Held, dismissing the appeal, that (1) evidence of the negotiations was equivocal and
moreover irrelevant to determining the material circumstances known to the parties at
the time of the contract. The only relevant pre contract documents provided no evidence
of an understanding that the mooring and ancillary rights were to cease on the sale so as
to be excluded from the operation of s.62 even though the contract and transfer were
silent as to such exclusion. Rather, they showed that the rights appertained to and were
enjoyed with the hotel, being part of the hotel business and advertised as such and
enjoyed by the hotel guests. The rights were continuous and apparent and were
converted into full easements by the operation of s.62, Prenn v Simmonds [1971] 1
W.L.R. 1381 , Wright v Macadam [1949] 2 K.B. 744 and Birmingham Dudley & District
Banking Co v Ross (1888) 38 Ch.
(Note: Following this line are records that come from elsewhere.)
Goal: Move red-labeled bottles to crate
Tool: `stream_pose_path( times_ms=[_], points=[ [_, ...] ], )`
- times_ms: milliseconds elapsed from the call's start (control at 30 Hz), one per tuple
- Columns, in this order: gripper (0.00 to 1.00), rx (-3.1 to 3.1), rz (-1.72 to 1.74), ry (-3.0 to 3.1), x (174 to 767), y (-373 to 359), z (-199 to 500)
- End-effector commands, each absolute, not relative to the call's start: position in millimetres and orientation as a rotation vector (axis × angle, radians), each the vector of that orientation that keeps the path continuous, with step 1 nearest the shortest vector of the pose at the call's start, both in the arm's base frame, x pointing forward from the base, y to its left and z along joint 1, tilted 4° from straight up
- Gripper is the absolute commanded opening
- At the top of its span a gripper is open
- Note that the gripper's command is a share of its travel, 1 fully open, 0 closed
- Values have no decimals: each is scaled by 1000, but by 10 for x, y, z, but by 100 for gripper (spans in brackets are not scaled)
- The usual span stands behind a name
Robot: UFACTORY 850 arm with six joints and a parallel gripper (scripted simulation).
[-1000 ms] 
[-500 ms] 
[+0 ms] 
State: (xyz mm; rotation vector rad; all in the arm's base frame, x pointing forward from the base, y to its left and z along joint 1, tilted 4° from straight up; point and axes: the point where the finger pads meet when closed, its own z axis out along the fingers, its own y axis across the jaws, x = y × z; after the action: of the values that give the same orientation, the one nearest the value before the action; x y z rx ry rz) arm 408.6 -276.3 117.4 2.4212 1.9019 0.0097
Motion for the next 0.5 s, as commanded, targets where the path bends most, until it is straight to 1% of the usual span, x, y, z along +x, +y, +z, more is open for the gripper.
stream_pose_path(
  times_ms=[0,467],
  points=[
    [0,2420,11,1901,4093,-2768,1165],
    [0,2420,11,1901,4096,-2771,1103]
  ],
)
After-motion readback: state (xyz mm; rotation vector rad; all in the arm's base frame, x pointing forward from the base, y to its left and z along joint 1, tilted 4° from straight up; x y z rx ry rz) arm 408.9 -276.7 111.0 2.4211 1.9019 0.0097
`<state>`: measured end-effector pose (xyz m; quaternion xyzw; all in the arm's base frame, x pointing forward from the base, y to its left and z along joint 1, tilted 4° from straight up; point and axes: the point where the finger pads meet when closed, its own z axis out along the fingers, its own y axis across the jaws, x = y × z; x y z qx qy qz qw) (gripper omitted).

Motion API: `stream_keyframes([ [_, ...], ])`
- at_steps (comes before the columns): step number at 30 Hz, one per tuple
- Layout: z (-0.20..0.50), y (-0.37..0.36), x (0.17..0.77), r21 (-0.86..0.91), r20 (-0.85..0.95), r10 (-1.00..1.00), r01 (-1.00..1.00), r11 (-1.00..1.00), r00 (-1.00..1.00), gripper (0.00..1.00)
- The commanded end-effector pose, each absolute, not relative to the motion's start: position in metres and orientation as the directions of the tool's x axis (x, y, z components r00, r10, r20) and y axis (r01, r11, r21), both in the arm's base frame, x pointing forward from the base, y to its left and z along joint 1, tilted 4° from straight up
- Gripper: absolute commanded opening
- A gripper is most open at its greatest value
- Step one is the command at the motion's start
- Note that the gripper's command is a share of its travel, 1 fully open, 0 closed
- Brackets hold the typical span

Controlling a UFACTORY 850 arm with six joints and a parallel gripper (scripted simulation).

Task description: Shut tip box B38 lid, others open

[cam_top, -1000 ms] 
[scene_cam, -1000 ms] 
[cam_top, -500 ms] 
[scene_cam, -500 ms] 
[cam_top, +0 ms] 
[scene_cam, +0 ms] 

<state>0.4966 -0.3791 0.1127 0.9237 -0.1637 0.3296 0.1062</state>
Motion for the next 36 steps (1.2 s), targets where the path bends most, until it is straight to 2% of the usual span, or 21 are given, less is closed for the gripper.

D. 295 applied, and (2) the right to use the river
moorings was capable of being an easement, despite its adverse effect on the servient
tenement. The mooring of boats and the occasional passage of hotel guests could not be
said to be a sufficiently substantial interference as to deprive C of any reasonable user,
nor did the reduction in value of the land render its ownership "illusory", Batchelor v
Marlow [2001] EWCA Civ 1051, [2003] 1 W.L.R. 764 distinguished.